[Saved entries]
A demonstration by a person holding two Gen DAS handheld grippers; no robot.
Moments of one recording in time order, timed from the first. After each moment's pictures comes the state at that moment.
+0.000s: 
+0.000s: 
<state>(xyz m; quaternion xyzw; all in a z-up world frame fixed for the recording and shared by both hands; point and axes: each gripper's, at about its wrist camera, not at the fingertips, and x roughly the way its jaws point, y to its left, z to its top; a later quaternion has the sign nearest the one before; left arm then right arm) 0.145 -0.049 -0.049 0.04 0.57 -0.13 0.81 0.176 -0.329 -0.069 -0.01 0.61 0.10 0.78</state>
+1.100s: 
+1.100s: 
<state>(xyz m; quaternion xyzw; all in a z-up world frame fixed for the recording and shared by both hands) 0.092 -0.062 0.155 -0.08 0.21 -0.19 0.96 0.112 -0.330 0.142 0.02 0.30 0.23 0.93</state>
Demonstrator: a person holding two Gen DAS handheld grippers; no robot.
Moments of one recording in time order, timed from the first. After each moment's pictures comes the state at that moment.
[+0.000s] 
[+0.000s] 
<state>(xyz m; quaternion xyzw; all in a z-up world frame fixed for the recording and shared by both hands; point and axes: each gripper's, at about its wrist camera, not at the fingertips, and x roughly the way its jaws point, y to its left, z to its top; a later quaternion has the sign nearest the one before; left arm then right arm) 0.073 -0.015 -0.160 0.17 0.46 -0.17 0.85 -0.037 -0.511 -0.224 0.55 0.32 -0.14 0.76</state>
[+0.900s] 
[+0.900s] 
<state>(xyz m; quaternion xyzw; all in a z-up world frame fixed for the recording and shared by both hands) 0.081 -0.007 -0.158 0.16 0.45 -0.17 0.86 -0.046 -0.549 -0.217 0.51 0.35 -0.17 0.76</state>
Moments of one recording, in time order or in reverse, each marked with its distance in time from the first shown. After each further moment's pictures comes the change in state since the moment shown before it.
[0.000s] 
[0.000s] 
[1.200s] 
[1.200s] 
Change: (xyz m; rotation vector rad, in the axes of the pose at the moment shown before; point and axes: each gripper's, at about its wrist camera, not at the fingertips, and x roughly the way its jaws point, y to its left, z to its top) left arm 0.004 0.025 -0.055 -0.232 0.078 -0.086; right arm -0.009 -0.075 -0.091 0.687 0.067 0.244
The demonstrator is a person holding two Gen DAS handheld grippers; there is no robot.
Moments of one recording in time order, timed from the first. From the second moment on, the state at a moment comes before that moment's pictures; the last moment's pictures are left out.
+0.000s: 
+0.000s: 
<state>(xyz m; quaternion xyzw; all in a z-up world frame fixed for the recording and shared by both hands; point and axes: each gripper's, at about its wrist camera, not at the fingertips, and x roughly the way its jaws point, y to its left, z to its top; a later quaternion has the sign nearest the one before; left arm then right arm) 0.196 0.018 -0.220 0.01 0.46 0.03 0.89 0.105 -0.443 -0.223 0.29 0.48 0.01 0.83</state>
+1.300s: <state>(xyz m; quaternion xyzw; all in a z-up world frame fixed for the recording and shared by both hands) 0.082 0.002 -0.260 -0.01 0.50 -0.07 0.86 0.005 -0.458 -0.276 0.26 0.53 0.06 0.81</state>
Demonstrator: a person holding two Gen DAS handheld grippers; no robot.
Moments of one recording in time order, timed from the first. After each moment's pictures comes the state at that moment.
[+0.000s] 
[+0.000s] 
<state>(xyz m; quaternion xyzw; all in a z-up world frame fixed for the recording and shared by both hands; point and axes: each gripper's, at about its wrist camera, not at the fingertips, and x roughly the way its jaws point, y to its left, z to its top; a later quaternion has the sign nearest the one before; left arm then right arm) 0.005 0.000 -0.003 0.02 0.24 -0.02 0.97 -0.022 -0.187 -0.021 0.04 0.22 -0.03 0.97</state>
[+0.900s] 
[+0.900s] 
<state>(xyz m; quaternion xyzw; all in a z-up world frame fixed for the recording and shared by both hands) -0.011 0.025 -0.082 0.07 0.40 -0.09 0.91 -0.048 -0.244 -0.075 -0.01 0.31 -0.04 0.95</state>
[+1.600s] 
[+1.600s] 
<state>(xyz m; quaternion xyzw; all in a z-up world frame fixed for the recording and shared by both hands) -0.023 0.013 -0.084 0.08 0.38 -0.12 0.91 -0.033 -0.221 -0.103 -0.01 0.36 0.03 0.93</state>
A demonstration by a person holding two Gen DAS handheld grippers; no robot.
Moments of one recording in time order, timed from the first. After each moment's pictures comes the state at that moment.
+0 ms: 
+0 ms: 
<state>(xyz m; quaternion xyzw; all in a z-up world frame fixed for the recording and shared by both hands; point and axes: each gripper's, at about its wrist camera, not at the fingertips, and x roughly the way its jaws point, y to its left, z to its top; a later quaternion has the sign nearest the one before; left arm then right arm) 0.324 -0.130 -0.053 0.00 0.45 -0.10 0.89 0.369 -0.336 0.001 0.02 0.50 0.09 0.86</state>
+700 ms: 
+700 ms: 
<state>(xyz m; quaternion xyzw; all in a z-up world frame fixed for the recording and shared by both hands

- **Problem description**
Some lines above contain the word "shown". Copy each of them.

- **Finished task**
Moments of one recording, in time order or in reverse, each marked with its distance in time from the first shown. After each further moment's pictures comes the change in state since the moment shown before it.
Change: (xyz m; rotation vector rad, in the axes of the pose at the moment shown before; point and axes: each gripper's, at about its wrist camera, not at the fingertips, and x roughly the way its jaws point, y to its left, z to its top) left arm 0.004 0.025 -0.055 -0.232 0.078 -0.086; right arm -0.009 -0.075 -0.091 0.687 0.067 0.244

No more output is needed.